There were about five of us walking down the corridors of Indian Institute of Architecture, Bangalore. Carrying a small, toy-like aim and shoot digital camera, the child-like Doshi was busy shooting pictures, with a curiosity not expected from its own architect. Unable to resist, we ask why shoot, that too with such low image qualities. Calmly, Doshi explains how he finds new meanings in the campus every time he visits, walking down as if it’s his first visit. Recording these meanings are important, hence the photographs, which can create new memories while watching them later. 

An underground art gallery in Ahmedabad, designed by Balkrishna Doshi.

An underground art gallery in Ahmedabad, designed by Balkrishna Doshi.
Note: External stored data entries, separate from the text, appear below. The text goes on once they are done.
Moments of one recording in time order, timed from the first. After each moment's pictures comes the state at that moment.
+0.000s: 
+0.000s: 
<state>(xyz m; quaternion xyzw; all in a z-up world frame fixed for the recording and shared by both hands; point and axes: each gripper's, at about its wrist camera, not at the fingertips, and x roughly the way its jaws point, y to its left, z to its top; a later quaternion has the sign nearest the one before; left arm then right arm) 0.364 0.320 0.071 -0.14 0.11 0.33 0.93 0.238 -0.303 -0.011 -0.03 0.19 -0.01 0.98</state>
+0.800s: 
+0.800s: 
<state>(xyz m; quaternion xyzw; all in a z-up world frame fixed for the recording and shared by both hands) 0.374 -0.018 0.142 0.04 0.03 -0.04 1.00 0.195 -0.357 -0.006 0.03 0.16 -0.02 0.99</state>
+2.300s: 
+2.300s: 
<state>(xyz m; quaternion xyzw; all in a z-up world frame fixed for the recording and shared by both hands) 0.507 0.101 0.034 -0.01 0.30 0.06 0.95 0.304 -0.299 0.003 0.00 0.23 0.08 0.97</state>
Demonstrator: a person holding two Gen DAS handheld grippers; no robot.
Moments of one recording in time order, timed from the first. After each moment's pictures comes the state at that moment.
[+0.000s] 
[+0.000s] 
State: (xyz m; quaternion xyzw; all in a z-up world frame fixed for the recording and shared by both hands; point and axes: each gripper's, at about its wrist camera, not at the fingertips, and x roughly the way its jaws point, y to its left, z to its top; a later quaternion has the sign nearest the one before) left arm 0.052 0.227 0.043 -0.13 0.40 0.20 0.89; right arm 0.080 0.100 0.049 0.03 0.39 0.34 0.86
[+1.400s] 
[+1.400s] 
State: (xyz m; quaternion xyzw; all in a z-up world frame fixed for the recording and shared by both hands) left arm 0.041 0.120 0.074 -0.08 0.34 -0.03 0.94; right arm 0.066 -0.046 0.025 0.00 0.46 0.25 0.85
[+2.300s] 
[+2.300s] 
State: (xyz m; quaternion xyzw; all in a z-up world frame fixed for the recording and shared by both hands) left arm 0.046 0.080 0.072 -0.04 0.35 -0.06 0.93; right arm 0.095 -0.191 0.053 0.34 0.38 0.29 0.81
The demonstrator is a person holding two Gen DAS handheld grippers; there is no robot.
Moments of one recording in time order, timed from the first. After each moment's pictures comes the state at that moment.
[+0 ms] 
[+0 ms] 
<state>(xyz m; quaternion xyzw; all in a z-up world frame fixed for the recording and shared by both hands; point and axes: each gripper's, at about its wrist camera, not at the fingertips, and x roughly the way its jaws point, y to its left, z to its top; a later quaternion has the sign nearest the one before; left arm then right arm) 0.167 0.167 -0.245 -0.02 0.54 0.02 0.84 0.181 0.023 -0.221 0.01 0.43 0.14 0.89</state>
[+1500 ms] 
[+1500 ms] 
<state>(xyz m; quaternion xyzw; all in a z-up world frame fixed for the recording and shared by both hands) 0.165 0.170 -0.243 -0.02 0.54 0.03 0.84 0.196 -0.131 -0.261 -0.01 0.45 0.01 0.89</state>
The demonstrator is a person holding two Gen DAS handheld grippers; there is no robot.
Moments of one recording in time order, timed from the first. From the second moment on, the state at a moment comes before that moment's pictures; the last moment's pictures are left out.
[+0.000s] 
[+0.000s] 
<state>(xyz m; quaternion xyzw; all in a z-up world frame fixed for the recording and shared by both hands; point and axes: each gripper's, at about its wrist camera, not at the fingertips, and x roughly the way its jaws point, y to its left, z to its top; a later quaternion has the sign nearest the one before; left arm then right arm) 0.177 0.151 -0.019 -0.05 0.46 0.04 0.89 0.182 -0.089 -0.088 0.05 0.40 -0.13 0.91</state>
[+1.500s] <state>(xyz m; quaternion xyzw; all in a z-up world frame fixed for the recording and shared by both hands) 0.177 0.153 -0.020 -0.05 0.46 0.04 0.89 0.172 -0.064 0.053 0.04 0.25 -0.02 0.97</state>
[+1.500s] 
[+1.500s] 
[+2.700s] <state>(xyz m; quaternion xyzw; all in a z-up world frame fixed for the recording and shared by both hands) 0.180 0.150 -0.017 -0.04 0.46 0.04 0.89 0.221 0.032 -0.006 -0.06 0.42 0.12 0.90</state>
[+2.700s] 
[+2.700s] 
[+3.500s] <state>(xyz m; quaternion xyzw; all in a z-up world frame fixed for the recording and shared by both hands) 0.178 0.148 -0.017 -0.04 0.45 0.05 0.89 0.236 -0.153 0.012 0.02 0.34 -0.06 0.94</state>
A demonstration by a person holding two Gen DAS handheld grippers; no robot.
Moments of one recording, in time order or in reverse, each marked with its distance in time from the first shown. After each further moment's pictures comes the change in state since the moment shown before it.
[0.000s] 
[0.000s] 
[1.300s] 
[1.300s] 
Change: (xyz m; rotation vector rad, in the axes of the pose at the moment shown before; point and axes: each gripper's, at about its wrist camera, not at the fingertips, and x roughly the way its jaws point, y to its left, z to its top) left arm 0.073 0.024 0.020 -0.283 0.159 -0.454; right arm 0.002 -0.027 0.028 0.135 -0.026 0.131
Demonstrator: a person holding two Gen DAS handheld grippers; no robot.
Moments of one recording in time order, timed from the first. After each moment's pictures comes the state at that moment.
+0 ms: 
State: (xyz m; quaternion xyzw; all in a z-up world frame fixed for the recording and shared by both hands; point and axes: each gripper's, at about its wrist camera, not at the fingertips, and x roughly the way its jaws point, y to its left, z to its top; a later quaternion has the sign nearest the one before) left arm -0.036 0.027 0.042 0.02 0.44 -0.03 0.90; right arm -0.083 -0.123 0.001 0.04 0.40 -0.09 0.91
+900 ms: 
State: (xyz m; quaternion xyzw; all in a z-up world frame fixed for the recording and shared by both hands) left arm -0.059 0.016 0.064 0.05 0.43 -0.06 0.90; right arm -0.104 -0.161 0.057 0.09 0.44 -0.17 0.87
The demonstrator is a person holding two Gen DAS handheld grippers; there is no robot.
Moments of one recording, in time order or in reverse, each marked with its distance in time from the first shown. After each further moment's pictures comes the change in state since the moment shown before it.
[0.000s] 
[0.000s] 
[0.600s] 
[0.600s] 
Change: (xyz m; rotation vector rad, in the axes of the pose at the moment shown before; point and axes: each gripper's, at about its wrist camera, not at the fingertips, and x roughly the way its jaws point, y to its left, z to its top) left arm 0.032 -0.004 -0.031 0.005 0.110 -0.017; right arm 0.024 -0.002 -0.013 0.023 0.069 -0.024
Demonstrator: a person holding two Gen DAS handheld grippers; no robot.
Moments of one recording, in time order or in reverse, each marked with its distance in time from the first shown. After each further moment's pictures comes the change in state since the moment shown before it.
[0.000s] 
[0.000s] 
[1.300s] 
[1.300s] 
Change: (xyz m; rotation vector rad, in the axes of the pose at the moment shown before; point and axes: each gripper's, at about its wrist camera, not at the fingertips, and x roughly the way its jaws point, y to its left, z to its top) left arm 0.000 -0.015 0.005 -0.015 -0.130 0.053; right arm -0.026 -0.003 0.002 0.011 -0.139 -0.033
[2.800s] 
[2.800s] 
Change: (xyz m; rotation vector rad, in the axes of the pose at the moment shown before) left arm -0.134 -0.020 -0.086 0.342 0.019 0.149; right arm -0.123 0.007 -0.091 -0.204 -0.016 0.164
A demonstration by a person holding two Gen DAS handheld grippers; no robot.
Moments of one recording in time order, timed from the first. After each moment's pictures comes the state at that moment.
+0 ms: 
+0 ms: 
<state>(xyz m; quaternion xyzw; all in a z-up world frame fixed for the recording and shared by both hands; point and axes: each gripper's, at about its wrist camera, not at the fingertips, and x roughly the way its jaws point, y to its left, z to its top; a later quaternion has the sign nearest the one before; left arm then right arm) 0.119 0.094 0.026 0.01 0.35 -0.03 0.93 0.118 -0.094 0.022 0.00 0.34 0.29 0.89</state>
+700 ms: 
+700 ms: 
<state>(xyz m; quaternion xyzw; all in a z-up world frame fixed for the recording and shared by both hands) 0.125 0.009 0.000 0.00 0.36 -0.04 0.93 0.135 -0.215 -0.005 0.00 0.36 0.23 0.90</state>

It was a small group, just a handful dialoguing with Doshi. The question of a new addition to a campus, debatably not in sync with the old, came up. Small pause, then Doshi asked us, could the architect have designed the extension that way without the internet. The answer was obvious, how contemporary ideas from the west are blinding us from delving deep into the identities, potentials and realities of designing for India, which Doshi did. 

Back in 2011, the auditorium is packed with audience, forcing the organszers to close the door. Just as Doshi arrives, he opens the doors saying let people sit on available floor, if it’s fine by them. What follows was an experience by itself – Doshi the story teller, Doshi on architecture and Doshi reading excerpts from the book ‘Paths Uncharted’, kind of an intellectual biography by Doshi himself. 

Organised by the former students of CEPT Ahmedabad (the famous school of architecture Doshi found), Doshi was relaxing in a dinner mood with an invited and known group of architects – well, few not so close to him also managed to get invited. With not enough time to give to friends, he could have ignored them, but the hyperenergetic Doshi manages to chat with them, knowing them and surprisingly remembering them the next time. His group of known people was never diminishing but was expanding with age. 

Doshi, the 2009 bio-pic film made by Bijoy Ramachandran, judged among the better of such bio-pics was to be screened in Bengaluru. Expectedly, the theatre is crowded with no place even to stand in the lobby after the show. The hero of the film moves with the crowd oblivious of his aura of a master architect, smiling and interacting with the ease of an innocent, as if post film his life will re-start anew. Doshi always carried those twinkling curious eyes, inspiring the self and the others. 

Doshi was not a self-effacing architect, the kind who do not claim attention for oneself, living modest and retiring. As someone enjoying connecting to people, he continued to touch everyone who came into his contacts, mainly to clients, students, architects and writers, which could be among the reasons why he never faded from public memory.  

However, the core of his performance, popularity and achievements may lie in his now famous philosophy stated in Hindi “Anand Karo” (Enjoy Life). Enjoying life to the hilt, he wished the same to all. Now it is time we all wish the same to Doshi – Sir, enjoy your afterlife.